= WHAT YOU ARE ASKED TO DO =
Please return the records below exactly as they stand, with the pictures removed.

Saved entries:
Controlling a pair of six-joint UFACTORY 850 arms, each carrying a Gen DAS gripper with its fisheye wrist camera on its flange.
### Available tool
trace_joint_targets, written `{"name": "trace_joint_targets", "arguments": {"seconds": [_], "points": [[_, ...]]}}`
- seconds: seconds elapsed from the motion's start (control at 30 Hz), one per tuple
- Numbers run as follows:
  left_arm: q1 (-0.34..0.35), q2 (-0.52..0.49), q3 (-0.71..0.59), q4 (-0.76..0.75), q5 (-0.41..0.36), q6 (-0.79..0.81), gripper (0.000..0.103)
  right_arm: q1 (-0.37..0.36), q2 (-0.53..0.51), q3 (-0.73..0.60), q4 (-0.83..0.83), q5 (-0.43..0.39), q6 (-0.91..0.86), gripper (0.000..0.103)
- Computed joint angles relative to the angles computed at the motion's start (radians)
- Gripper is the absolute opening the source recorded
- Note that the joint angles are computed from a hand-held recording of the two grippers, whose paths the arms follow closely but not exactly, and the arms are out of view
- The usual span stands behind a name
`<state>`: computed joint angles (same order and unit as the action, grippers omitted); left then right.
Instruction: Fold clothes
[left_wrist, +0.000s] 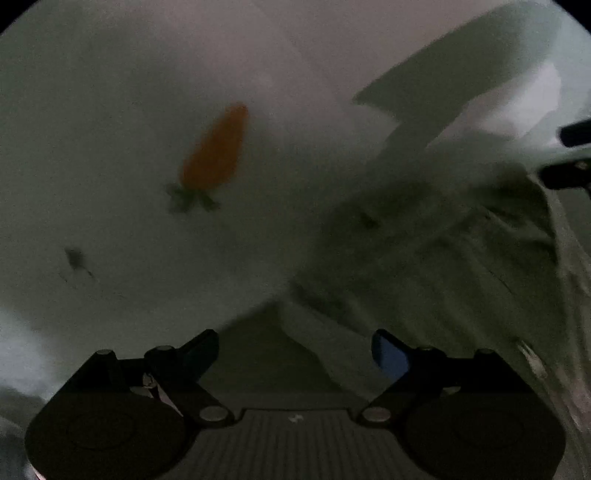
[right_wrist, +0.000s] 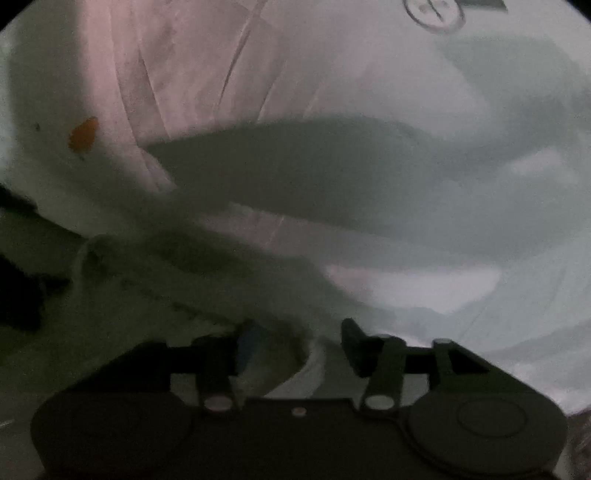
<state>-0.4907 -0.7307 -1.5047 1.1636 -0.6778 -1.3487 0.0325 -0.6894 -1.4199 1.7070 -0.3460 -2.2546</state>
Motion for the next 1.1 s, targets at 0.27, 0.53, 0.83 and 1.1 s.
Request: {"name": "trace_joint_targets", "arguments": {"seconds": [0.27, 0.53, 0.83, 1.1], "points": [[-0.068, 0.216, 0.298, -0.003, 0.126, -0.314, 0.094, -0.112, 0.186, 0.262, 0.011, -0.072, 0.11, 0.076], [-0.254, 0.409, 0.584, -0.22, 0.144, -0.379, 0.094, -0.331, 0.444, 0.633, -0.286, 0.025, 0.347, 0.08], [-0.422, 0.472, 0.712, -0.381, 0.24, -0.431, 0.094, -0.573, 0.693, 0.914, -0.531, -0.028, 0.451, 0.074], [-0.496, 0.514, 0.761, -0.226, 0.23, -0.704, 0.014, -0.669, 0.742, 0.948, -0.568, -0.175, 0.446, 0.009]]}}
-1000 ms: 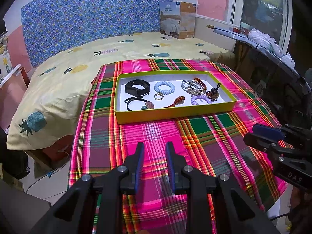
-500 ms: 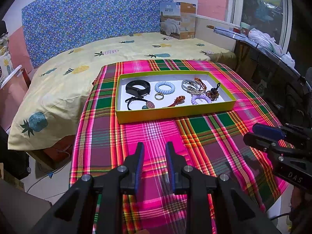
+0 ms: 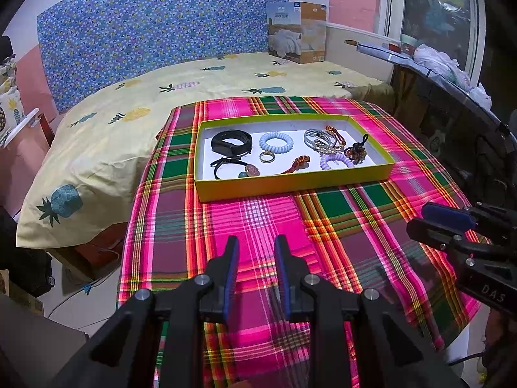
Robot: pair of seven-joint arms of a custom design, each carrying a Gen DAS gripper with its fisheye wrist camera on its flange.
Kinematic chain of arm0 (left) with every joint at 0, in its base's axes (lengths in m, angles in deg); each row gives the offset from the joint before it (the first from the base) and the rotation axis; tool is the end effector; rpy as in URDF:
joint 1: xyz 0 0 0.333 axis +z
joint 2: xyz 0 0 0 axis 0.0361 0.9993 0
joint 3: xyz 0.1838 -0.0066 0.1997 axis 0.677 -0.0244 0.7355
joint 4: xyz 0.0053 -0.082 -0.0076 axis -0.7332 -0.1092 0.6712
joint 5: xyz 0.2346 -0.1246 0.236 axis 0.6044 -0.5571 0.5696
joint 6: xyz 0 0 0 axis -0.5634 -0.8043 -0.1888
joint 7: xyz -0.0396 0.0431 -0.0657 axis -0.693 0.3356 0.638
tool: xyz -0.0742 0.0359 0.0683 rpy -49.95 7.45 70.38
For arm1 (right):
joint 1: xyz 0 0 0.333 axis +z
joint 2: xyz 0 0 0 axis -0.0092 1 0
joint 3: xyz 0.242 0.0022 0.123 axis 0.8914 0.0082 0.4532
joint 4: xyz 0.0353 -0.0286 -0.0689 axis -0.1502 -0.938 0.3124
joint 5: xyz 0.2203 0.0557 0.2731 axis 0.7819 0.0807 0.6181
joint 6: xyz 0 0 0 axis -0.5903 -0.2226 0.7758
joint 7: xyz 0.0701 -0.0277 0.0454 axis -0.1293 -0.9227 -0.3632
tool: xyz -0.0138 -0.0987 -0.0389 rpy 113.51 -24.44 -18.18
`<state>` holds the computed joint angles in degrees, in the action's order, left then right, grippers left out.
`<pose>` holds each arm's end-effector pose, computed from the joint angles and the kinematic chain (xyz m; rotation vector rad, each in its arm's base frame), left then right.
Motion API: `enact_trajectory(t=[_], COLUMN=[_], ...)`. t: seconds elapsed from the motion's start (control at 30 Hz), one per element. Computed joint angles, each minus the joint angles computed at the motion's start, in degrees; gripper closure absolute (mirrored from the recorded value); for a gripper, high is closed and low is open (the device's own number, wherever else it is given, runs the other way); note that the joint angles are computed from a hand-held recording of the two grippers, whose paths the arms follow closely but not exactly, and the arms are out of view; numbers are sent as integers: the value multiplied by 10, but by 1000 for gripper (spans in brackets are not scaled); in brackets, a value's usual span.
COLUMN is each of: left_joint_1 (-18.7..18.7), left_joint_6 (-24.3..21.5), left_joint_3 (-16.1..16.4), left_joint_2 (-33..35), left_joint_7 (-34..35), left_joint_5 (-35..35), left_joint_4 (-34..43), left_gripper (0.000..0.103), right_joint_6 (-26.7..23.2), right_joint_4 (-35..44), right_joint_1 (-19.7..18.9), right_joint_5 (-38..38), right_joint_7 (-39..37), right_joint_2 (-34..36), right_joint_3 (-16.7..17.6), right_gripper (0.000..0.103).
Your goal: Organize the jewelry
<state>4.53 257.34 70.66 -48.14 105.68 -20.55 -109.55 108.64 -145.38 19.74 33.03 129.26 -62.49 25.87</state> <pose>0.4532 -0.1405 0.3793 -1.6852 1.9023 -0.7981 0.4581 0.2554 0.3964 -1.9895 1.4709 -0.4837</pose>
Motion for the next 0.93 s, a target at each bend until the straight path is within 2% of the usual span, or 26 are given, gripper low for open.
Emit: enact_trajectory(t=[0.23,0.43,0.93], left_joint_1=[12,2,-14], left_joint_6=[-20,-22,-16], left_joint_3=[-7,3,15], left_joint_2=[2,3,7], left_joint_7=[-67,-80,-38], left_joint_5=[71,84,39], left_joint_4=[14,17,13], left_gripper=[80,80,80], right_joint_6=[0,0,-2], right_joint_4=[-1,0,0], right_joint_1=[0,0,0], right_joint_5=[-2,-1,0], right_joint_7=[2,2,1], right_joint_2=[0,0,-1], right_joint_3=[0,0,1], right_gripper=[69,69,69])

= COMPLETED EXERCISE =
Controlling a pair of six-joint UFACTORY 850 arms, each carrying a Gen DAS gripper with its fisheye wrist camera on its flange.
### Available tool
trace_joint_targets, written `{"name": "trace_joint_targets", "arguments": {"seconds": [_], "points": [[_, ...]]}}`
- seconds: seconds elapsed from the motion's start (control at 30 Hz), one per tuple
- Numbers run as follows:
  left_arm: q1 (-0.34..0.35), q2 (-0.52..0.49), q3 (-0.71..0.59), q4 (-0.76..0.75), q5 (-0.41..0.36), q6 (-0.79..0.81), gripper (0.000..0.103)
  right_arm: q1 (-0.37..0.36), q2 (-0.53..0.51), q3 (-0.73..0.60), q4 (-0.83..0.83), q5 (-0.43..0.39), q6 (-0.91..0.86), gripper (0.000..0.103)
- Computed joint angles relative to the angles computed at the motion's start (radians)
- Gripper is the absolute opening the source recorded
- Note that the joint angles are computed from a hand-held recording of the two grippers, whose paths the arms follow closely but not exactly, and the arms are out of view
- The usual span stands behind a name
`<state>`: computed joint angles (same order and unit as the action, grippers omitted); left then right.
Instruction: Fold clothes
[left_wrist, +0.000s] 
[right_wrist, +0.000s] 
<state>-0.4907 -0.7307 -1.5047 1.1636 -0.6778 -1.3487 0.0325 -0.6894 -1.4199 1.7070 -0.3460 -2.2546</state>
Motion for the next 1.1 s, targets at 0.27, 0.53, 0.83 and 1.1 s.
Request: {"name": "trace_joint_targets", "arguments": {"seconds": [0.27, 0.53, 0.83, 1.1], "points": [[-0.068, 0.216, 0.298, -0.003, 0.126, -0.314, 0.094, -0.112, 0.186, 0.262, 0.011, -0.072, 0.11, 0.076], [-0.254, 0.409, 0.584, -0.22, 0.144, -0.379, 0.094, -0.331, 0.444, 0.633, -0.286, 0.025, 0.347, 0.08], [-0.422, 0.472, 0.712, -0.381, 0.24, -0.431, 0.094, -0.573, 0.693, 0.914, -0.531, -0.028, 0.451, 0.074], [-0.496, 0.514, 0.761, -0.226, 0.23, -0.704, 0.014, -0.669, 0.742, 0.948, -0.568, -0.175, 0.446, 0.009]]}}
-1000 ms: 
-500 ms: 
+0 ms: 
Robot: pair of seven-joint arms of a custom design, each carrying a Gen DAS gripper with its fisheye wrist camera on its flange.
Kinematic chain of arm0 (left) with every joint at 0, in its base's axes (lengths in m, angles in deg); each row gives the offset from the joint before it (the first from the base) and the rotation axis; tool is the end effector; rpy as in URDF:
joint 1: xyz 0 0 0.333 axis +z
joint 2: xyz 0 0 0 axis 0.0361 0.9993 0
joint 3: xyz 0.1838 -0.0066 0.1997 axis 0.677 -0.0244 0.7355
joint 4: xyz 0.0053 -0.082 -0.0076 axis -0.7332 -0.1092 0.6712
joint 5: xyz 0.2346 -0.1246 0.236 axis 0.6044 -0.5571 0.5696
joint 6: xyz 0 0 0 axis -0.5634 -0.8043 -0.1888
joint 7: xyz -0.0396 0.0431 -0.0657 axis -0.693 0.3356 0.638
tool: xyz -0.0742 0.0359 0.0683 rpy -49.95 7.45 70.38
For arm1 (right):
joint 1: xyz 0 0 0.333 axis +z
joint 2: xyz 0 0 0 axis -0.0092 1 0
joint 3: xyz 0.242 0.0022 0.123 axis 0.8914 0.0082 0.4532
joint 4: xyz 0.0353 -0.0286 -0.0689 axis -0.1502 -0.938 0.3124
joint 5: xyz 0.2203 0.0557 0.2731 axis 0.7819 0.0807 0.6181
joint 6: xyz 0 0 0 axis -0.5903 -0.2226 0.7758
joint 7: xyz 0.0701 -0.0277 0.0454 axis -0.1293 -0.9227 -0.3632
tool: xyz -0.0138 -0.0987 -0.0389 rpy 113.51 -24.44 -18.18
`<state>` holds the computed joint angles in degrees, in the action's order, left then right, grippers left out.
`<pose>` holds each arm's end-effector pose, computed from the joint angles and the kinematic chain (xyz m; rotation vector rad, each in its arm's base frame), left then right.
Motion API: `enact_trajectory(t=[_], COLUMN=[_], ...)`. t: seconds elapsed from the motion's start (control at 30 Hz), one per element. Computed joint angles, each minus the joint angles computed at the motion's start, in degrees; gripper closure absolute (mirrored from the recorded value); for a gripper, high is closed and low is open (the device's own number, wherever else it is given, runs the other way); note that the joint angles are computed from a hand-held recording of the two grippers, whose paths the arms follow closely but not exactly, and the arms are out of view; numbers are sent as integers: the value multiplied by 10, but by 1000 for gripper (spans in brackets are not scaled); in brackets, a value's usual span.
COLUMN is each of: left_joint_1 (-18.7..18.7), left_joint_6 (-24.3..21.5), left_joint_3 (-16.1..16.4), left_joint_2 (-33..35), left_joint_7 (-34..35), left_joint_5 (-35..35), left_joint_4 (-34..43), left_gripper (0.000..0.103), right_joint_6 (-26.7..23.2), right_joint_4 (-35..44), right_joint_1 (-19.7..18.9), right_joint_5 (-38..38), right_joint_7 (-39..37), right_joint_2 (-34..36), right_joint_3 (-16.7..17.6), right_gripper (0.000..0.103).
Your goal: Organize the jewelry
<state>4.53 257.34 70.66 -48.14 105.68 -20.55 -109.55 108.64 -145.38 19.74 33.03 129.26 -62.49 25.87</state> <pose>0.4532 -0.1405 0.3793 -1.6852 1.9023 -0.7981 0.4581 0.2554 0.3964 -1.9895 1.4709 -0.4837</pose>
Motion for the next 0.93 s, a target at each bend until the straight path is within 2% of the usual span, or 26 are given, gripper low for open.
Emit: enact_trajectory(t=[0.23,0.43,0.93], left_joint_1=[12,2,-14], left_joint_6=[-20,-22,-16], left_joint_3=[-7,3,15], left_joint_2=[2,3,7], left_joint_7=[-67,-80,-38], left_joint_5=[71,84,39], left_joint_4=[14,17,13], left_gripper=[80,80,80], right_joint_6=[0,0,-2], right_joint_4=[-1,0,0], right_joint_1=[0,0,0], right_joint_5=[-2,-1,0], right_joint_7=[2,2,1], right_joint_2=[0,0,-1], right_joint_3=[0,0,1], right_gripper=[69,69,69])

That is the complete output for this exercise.